For me, one of the most powerful memories from that trip was joining a Palestinian family for Friday night dinner. We talked about politics and our hopes for a peaceful future. Five thousand miles from home, I heard stories that night that I had never had the opportunity to hear before.


Each day of the trip, and each day of our seminar in Sayles Hall, I was exposed to different viewpoints. Though we each had our own opinions coming into the course — our own independent truths — sharing these ideas with one another, we formed a collective narrative. We weren’t resolving the conflict, but talking together, we were creating a new understanding.


Over the past eight semesters at Brown, this same experience has repeated itself again and again. Despite different perspectives and alternative understandings, my greatest moments on College Hill have always been in the company of others. Admittedly, though I have forgotten much of its substance, this shared sense of learning recalls a particular passage from our class’ First Readings book from the summer before coming to Brown: “Sons of Providence: The Brown Brothers, the Slave Trade and the American Revolution” by Charles Rappleye.

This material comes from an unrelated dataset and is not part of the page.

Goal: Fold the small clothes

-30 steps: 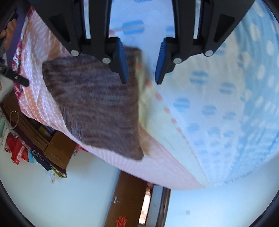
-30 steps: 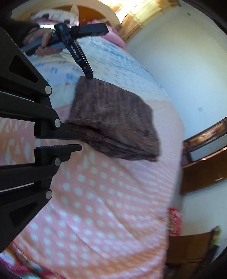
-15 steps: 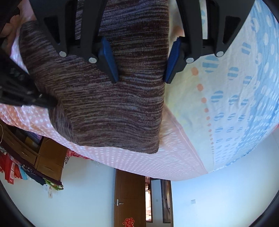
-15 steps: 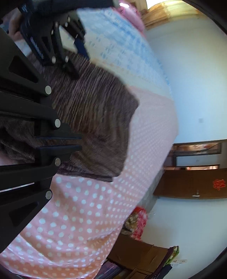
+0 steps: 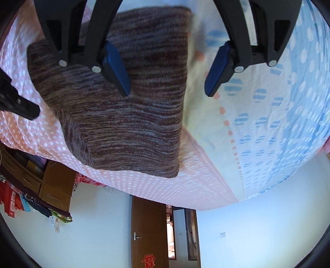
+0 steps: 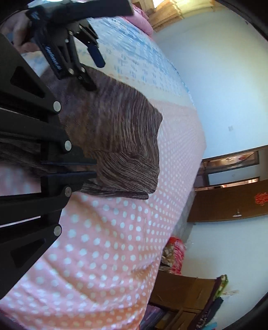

Unable to resolve their disputes, Moses Brown, an ardent abolitionist, and his brother John, a staunch slave trader, turned to a series of letters to express their disagreements. Instead of ignoring each other’s independent ways, they engaged with one another in discourse. And though each remained largely unconvinced by the other, it was in this conversation that John and Moses Brown created a shared legacy. Together, they inspired an academic institution founded on the same spirit of collective inquiry as their own.


As graduation approaches, it is easy to stop and search for meaning in the semesters that have passed. Now, on my way toward the Van Wickle Gates, I can finally appreciate those last words, handed down to me by an alumni attorney in an admission interview, now four autumns ago. Looking back on my time at Brown, it won’t matter that I spent nights alone researching in the Rockefeller Library, or that I played solos for hours in private practice rooms. Years from now, I won’t remember the individual moments but the times we all came together, when we created music from our melodies and understandings from our independent ideas.


These are the moments I will share in the future, perhaps to a prospective student, anxiously adjusting his tie before an interview. “Independence is not a warning but an experience to embrace,” I will say. “It is the self-guided spirit that ties Brown together.”